- _How to complete this task_
List all lines of the data that include the string "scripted".

- _Data extract_
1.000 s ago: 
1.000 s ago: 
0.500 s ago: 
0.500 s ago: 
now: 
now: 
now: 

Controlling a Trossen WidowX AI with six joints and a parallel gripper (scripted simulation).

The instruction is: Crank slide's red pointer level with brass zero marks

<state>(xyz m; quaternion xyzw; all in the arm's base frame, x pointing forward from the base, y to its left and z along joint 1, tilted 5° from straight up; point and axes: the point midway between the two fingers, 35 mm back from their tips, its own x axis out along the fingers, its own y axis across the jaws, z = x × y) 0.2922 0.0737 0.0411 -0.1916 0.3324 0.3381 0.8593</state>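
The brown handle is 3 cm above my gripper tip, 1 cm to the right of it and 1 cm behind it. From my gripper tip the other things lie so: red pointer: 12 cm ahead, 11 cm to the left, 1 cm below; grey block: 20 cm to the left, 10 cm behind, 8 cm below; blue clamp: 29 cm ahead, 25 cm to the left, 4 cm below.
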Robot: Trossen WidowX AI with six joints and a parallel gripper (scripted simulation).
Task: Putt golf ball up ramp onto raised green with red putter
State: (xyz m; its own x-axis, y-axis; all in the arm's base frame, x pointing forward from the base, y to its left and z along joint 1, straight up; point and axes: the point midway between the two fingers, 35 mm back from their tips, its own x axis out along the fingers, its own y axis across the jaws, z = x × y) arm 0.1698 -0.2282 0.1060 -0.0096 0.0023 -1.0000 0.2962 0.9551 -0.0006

- _Your solution_
Controlling a Trossen WidowX AI with six joints and a parallel gripper (scripted simulation).
Robot: Trossen WidowX AI with six joints and a parallel gripper (scripted simulation).

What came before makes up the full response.